━━ SUPPLIED INFORMATION
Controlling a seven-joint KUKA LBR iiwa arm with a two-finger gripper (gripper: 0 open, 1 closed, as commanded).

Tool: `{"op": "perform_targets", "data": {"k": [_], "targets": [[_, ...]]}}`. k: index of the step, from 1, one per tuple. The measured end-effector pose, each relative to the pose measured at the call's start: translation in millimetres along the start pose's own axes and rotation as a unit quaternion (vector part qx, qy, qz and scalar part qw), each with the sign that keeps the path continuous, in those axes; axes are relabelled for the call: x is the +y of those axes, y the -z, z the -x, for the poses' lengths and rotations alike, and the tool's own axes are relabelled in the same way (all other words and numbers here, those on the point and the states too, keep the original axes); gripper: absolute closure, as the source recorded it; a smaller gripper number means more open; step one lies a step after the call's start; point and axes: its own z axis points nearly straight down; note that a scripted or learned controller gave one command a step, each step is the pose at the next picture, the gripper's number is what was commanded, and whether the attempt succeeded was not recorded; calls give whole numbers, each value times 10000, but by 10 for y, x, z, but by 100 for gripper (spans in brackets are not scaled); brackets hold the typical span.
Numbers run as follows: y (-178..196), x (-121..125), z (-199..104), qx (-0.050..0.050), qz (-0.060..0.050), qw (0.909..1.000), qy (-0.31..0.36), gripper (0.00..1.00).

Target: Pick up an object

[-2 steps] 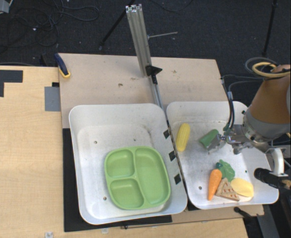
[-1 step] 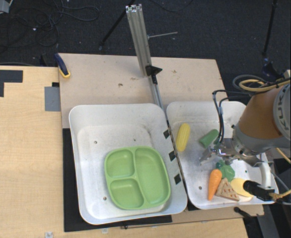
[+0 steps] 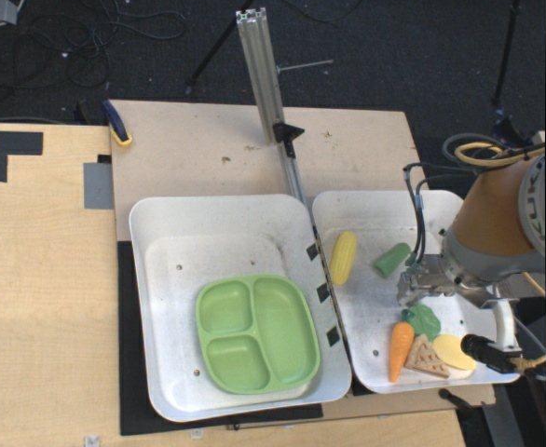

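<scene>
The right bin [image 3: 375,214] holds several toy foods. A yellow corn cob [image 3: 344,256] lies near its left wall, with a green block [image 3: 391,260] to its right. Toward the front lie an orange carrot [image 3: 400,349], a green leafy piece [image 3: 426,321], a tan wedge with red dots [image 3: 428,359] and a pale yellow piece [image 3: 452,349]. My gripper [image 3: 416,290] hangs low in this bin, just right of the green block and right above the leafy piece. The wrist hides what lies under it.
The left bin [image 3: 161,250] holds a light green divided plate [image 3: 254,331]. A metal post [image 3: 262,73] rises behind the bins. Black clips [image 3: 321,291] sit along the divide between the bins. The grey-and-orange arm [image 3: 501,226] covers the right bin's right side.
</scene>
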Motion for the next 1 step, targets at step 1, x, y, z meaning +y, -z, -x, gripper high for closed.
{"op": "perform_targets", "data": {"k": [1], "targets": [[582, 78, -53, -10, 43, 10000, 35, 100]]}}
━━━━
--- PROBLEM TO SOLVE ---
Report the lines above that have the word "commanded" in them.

--- OUTPUT OF THE EXERCISE ---
Controlling a seven-joint KUKA LBR iiwa arm with a two-finger gripper (gripper: 0 open, 1 closed, as commanded).
Tool: `{"op": "perform_targets", "data": {"k": [_], "targets": [[_, ...]]}}`. k: index of the step, from 1, one per tuple. The measured end-effector pose, each relative to the pose measured at the call's start: translation in millimetres along the start pose's own axes and rotation as a unit quaternion (vector part qx, qy, qz and scalar part qw), each with the sign that keeps the path continuous, in those axes; axes are relabelled for the call: x is the +y of those axes, y the -z, z the -x, for the poses' lengths and rotations alike, and the tool's own axes are relabelled in the same way (all other words and numbers here, those on the point and the states too, keep the original axes); gripper: absolute closure, as the source recorded it; a smaller gripper number means more open; step one lies a step after the call's start; point and axes: its own z axis points nearly straight down; note that a scripted or learned controller gave one command a step, each step is the pose at the next picture, the gripper's number is what was commanded, and whether the attempt succeeded was not recorded; calls give whole numbers, each value times 10000, but by 10 for y, x, z, but by 100 for gripper (spans in brackets are not scaled); brackets hold the typical span.

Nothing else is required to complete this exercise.